I wrote about this way of gerrymandering probability on my blog here: http://gcanyon.posterous.com/gerrymandering-probability
Since posterous shut down, here’s the equivalent page on wordpress: http://gcanyon.wordpress.com/2009/03/20/gerrymandering-probability/
You say that it isn’t possible for the prisoners to signal each other during the exercise, so this may not be valid, but you also say that the prisoners can discuss strategy beforehand so it could be possible.
Suppose that, instead of iterating over a single prisoner’s available operations, you iterate over the entire group?
foreach operation:
all prisoners open a closed box
prisoners who find their number leave the box open
prisoners who do not find their number leave the box closed
Other than this minor alteration, the rest of your code remains pretty much the same. As prisoners find their numbers, the search space is reduced because they only open *closed* boxes.
Scratch that – it actually works against this scheme, because the prisoners stop following a path through the boxes. It works out at about 17% efficient.

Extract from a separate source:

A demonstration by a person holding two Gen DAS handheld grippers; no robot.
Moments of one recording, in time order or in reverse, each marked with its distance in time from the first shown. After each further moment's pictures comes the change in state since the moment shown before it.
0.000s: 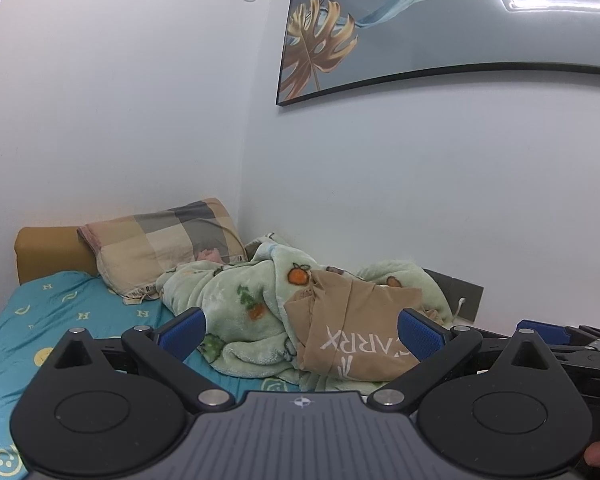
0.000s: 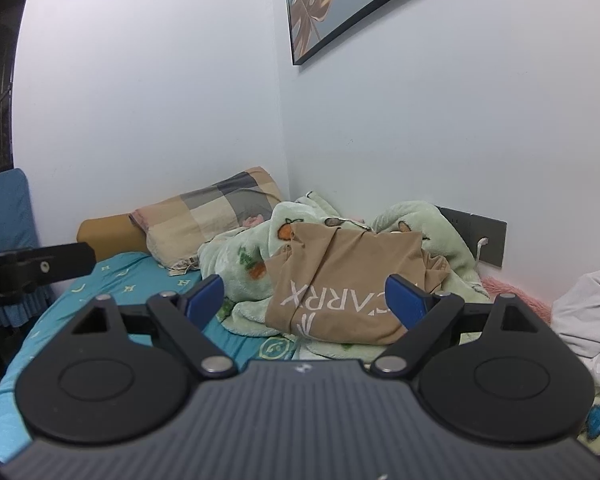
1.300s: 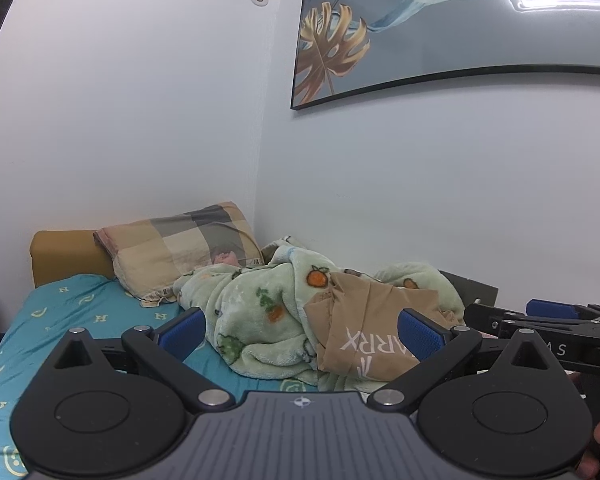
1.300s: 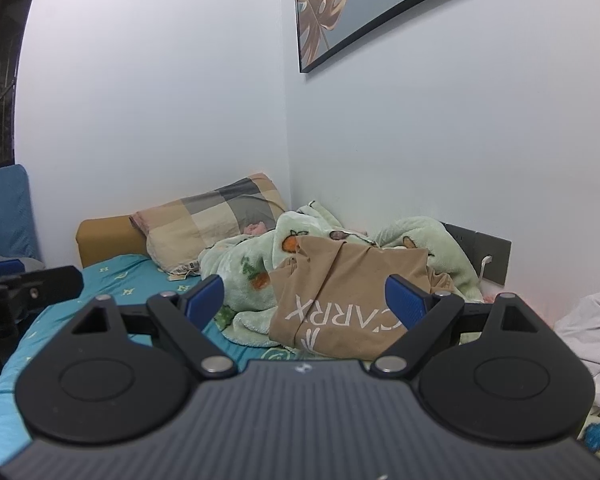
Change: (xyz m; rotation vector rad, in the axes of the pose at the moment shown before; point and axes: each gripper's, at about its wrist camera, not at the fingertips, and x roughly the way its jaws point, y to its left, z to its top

Thinking about it some more, why define a cycle at all? Suppose we define our boxes like this:
Box 1 – 2 – 3 – 4 – 5
Value 5 – 3 – 4 – 1 – 2
Prisoner 1’s cycle would look like this:
1 – 5 – 2 – 3 – 4
Prisoner 5’s cycle would look like this:
5 – 2 – 3 – 4
They follow the same cycle, but start at different points.

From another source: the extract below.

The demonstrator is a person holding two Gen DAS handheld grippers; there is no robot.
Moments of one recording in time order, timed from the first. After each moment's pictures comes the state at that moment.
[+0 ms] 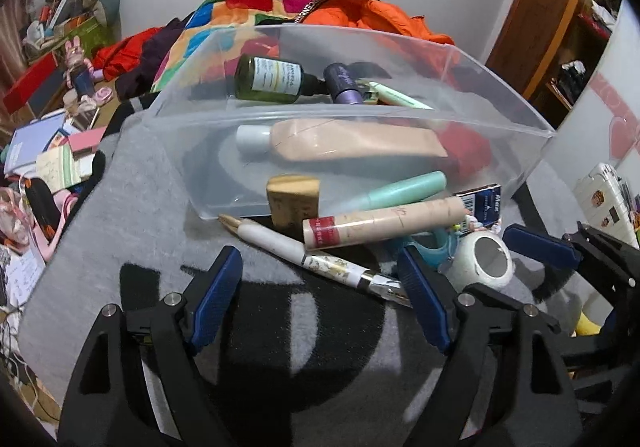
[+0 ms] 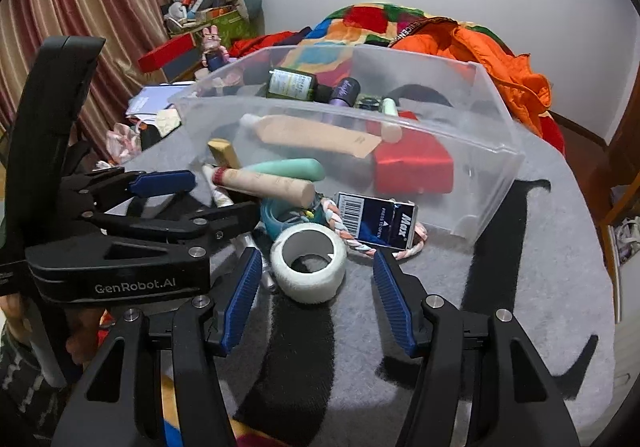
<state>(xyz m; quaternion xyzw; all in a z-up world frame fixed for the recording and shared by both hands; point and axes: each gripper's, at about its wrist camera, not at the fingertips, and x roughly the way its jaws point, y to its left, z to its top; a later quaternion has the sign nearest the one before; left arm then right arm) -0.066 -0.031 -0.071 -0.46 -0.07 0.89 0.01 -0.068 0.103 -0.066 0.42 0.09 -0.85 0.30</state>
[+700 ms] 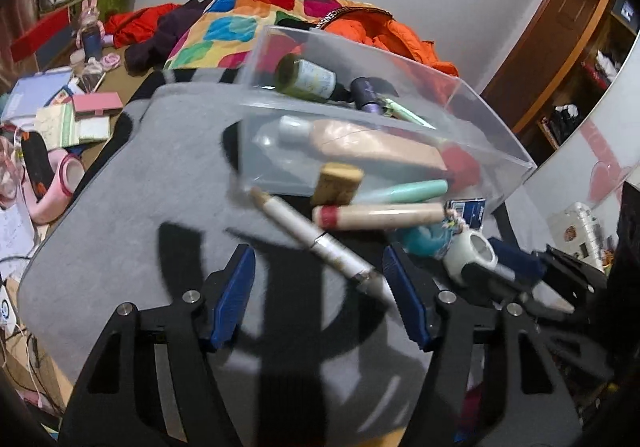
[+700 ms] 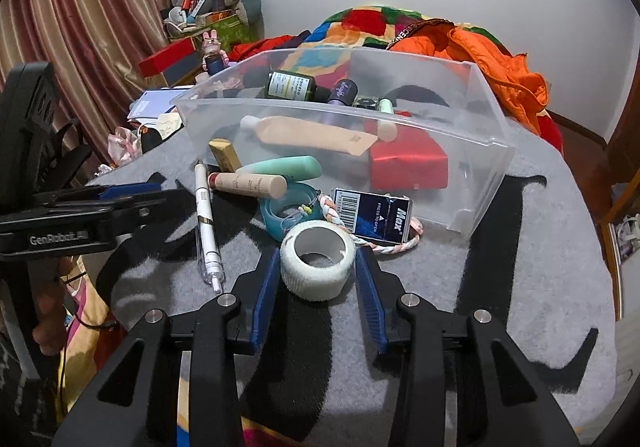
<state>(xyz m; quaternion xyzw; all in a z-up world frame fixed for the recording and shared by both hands) -0.038 -0.061 -0.056 -0.45 -0.14 0.88 0.01 -0.064 0.107 -0.064 0.42 0.08 -0.85 0.30</state>
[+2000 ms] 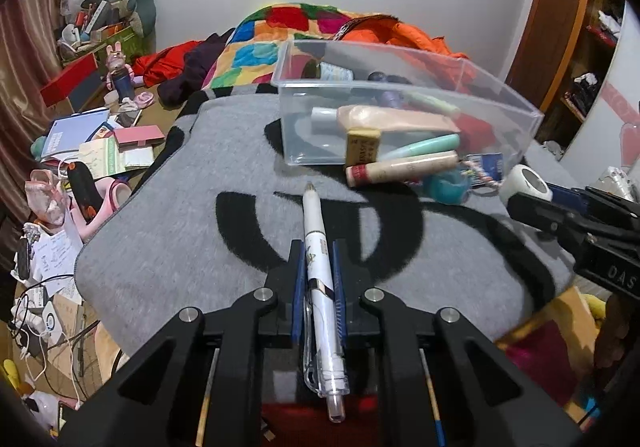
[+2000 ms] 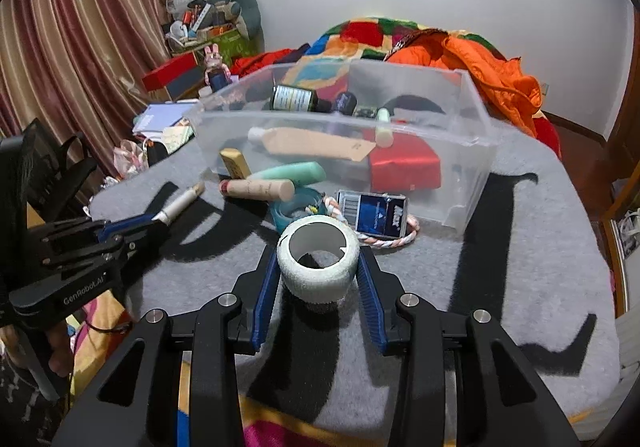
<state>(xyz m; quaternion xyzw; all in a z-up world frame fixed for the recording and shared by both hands) 0.017 -0.055 -0.052 -0.42 -0.06 0.91 -0.04 -0.048 0.122 -0.045 0.39 0.06 -0.87 0.30</state>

If we assume that all prisoners will basically follow the same path through the boxes, but starting at different locations, we can simplify the algorithm greatly:
Prisoner moves to the box with the index that matches his own number
While he has not found the box that contains his value:
Prisoner moves one box to the right
In the 5 box example, prisoner 1’s cycle looks like this:
1 – 2 – 3 – 4
Prisoner 5’s cycle looks like this (when he hits the last box, he wraps around to the first):
5 – 1
Testing this over 1000 iterations gives around a 36% success rate of all prisoners finding their box.

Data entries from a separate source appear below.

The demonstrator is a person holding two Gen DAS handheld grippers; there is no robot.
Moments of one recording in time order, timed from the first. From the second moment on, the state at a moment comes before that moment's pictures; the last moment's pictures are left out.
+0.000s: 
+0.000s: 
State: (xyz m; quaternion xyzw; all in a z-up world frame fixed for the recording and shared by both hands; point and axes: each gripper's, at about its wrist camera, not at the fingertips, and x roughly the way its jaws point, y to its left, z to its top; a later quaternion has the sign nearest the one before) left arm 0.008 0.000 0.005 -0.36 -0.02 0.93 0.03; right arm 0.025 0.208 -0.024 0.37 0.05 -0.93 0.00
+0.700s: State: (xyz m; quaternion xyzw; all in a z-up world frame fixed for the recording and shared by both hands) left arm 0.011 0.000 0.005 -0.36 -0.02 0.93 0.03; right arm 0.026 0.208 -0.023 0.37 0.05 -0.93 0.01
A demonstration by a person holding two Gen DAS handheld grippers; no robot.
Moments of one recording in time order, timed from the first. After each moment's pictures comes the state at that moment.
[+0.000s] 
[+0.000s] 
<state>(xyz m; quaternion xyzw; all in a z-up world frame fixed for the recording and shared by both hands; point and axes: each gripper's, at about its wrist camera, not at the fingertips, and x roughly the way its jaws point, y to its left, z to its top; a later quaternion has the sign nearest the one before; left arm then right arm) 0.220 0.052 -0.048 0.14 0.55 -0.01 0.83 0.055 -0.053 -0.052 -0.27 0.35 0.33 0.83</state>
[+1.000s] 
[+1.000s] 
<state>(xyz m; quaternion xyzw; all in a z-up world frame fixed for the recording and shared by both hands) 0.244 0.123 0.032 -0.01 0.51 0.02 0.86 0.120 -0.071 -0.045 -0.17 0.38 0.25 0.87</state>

tl;dr – The complex cycle scheme is irrelevant. Any cycle through the boxes followed by all prisoners who each take a unique starting point, even if that cycle is just to iterate sequentially over the boxes, results in the same chance of finding the correct boxes.
Just practical thinking (or misunderstanding): If prisoners do their cycling sequentially they´d communicate boxes’ numbers without saying a word. If the first prisoners opens a box and then goes to the next one that got the number he found in the first box, everybody know what the number of the second box was. So in reality this would be probably some kind of memory….
Hi ran2,
The way the problem is stated usually implies that every time a new prisoner enters the room, all of the boxes are put back to exactly how they were at the beginning.
Cheers,
Matt
It’s nice to keep track of cycles so that one does not revisit them:
@Brian: It’s impossible for a cycle to happen since the prisoner started with his own number… if a cycle happens, then the prisoner has by definition found their own number and the loop ends anyway. No other cycle can exist because that would require opening a box with a number that has already been found… per the parameters of the game this is impossible (each number exists only once in the 100 boxes).
This is a variation of Pollard’s Rho, which is a good google fodder phrase for this topic.
This fact is interesting to @Bob’s assertion that the prisoners keep checking each adjacent box rather than the box with the number they find. I’m not certain if your results would be the same, but the fact that the neat chart that has a spike near 100% is easier to prove if you use the cycle method (the next box selected is the number of the box inside). This is because as the blog post indicated, we can only fail if the boxes (treated as a directional graph) contain a cycle of length > 50.
I’ve read the problem and solution on several web sites. Here is a counterexample where no loop-cycle combina-tricks gets the expected survivability to 31%.
2 prisoners, 2 boxes, each opens 1.
Odds they survive? 25%
25% < 31%
Oh, they agree in advance to look in a different box each, thereby making it 50% – both succeed or both fail.